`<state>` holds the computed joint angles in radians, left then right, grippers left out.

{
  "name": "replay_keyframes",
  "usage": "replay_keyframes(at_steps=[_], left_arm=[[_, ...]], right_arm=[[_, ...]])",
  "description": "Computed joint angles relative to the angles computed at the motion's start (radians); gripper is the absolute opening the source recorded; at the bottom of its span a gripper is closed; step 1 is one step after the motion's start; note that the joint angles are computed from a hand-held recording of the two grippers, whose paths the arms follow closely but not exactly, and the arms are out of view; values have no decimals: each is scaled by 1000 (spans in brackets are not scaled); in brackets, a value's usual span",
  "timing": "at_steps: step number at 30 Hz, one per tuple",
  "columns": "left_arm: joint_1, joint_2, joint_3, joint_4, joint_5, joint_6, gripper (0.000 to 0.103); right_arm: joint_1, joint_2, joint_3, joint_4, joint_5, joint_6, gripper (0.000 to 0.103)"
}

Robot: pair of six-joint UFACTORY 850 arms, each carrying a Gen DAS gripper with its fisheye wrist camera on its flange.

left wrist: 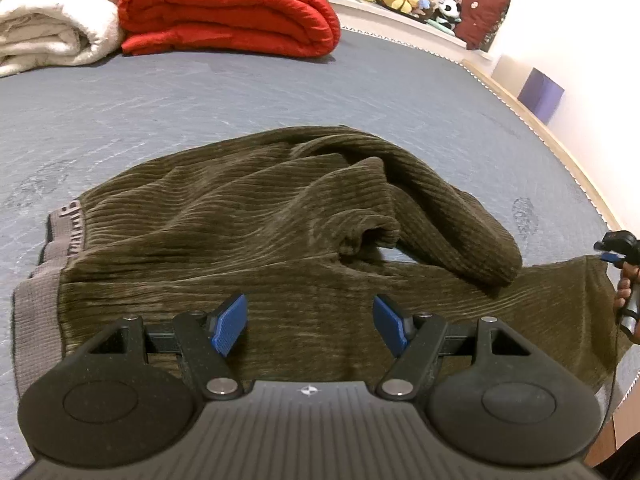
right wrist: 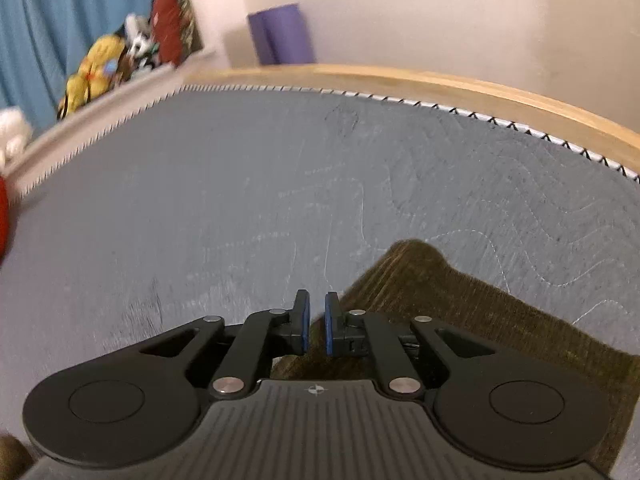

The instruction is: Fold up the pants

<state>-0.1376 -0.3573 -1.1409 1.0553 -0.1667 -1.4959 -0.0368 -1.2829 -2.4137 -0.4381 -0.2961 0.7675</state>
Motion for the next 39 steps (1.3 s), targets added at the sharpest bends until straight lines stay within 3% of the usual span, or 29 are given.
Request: replay_keyframes(at_steps=[1,3,6,9,11,17,21,23,27,30,32,33,35,37,39], left_arm=[[5,10,11,2,0,-1,75],[14,27,32,1,0,0,75],[36,64,69,-37,3,29,75],[65,109,113,-103,0,81,75],[88,139,145,-130,-8,94,75],[157,207,226,-200,-49,102,75],[191,189,229,-416,-127,308,76],[211,173,232,-581,-139,483,76],[239,159,254,-881,-101,799,78],[226,162,260,-846,-105,831,74],[216,182,270,-775,-107,809,52],[213,195,273,-749,-115,809,47],[216,224,281,-744,-113,844,36],[201,284,296,-621,-133,740,35],[178,354,313,-524,-142,639,35]], right_arm=[[4,19,27,-53,5,27,37],[14,92,138,-253,58,201,54],[25,194,291,-567,179,478,54],[37,282,416,-707,329,559,55],[52,343,506,-736,444,512,56],[95,485,717,-1058,832,434,58],[134,570,851,-1249,1033,297,59],[158,609,925,-1300,1078,191,59],[192,642,995,-1440,1154,155,63],[203,656,1024,-1543,1190,147,70],[213,662,1046,-1596,1182,132,71],[221,665,1055,-1611,1164,123,70],[232,687,1110,-1562,1092,26,63],[245,699,1132,-1537,1030,-22,20],[238,702,1123,-1551,1047,-18,11]])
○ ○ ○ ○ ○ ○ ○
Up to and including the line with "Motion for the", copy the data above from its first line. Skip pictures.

## REPLY
`<state>` holds the computed joint angles in radians, left then right, grippers left out.

{
  "name": "replay_keyframes",
  "usage": "replay_keyframes(at_steps=[_], left_arm=[[_, ...]], right_arm=[[_, ...]])",
  "description": "Computed joint angles relative to the angles computed at the motion's start (radians); gripper is the absolute opening the source recorded; at the bottom of its span a gripper is closed; step 1 is one step after the motion's start; note that the joint angles are computed from a hand-held recording of the two grippers, whose paths the arms follow closely but not exactly, and the arms are out of view; values have no decimals: each is scaled by 1000 (spans in brackets are not scaled); in brackets, a value's usual span",
  "timing": "at_steps: step number at 30 Hz, one per tuple",
  "columns": "left_arm: joint_1, joint_2, joint_3, joint_4, joint_5, joint_6, gripper (0.000 to 0.103); right_arm: joint_1, joint_2, joint_3, joint_4, joint_5, joint_6, gripper (0.000 to 0.103)"
}

Robot: pair of six-joint UFACTORY 850 arms, each carrying a Gen DAS gripper with its fisheye wrist camera on its flange.

left wrist: 
right wrist: 

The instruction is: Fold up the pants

<state>-0.1376 -0.3573 -1.1409 1.0553 -0.1667 -1.4959 -0.0368 -1.2829 -2.4137 -0.4381 -0.2961 0.7675</state>
Motion for the next 39 steps (1.3 s), targets added at the sharpest bends until straight lines stay within 3% of the usual span, or 29 are given.

The answer is finished.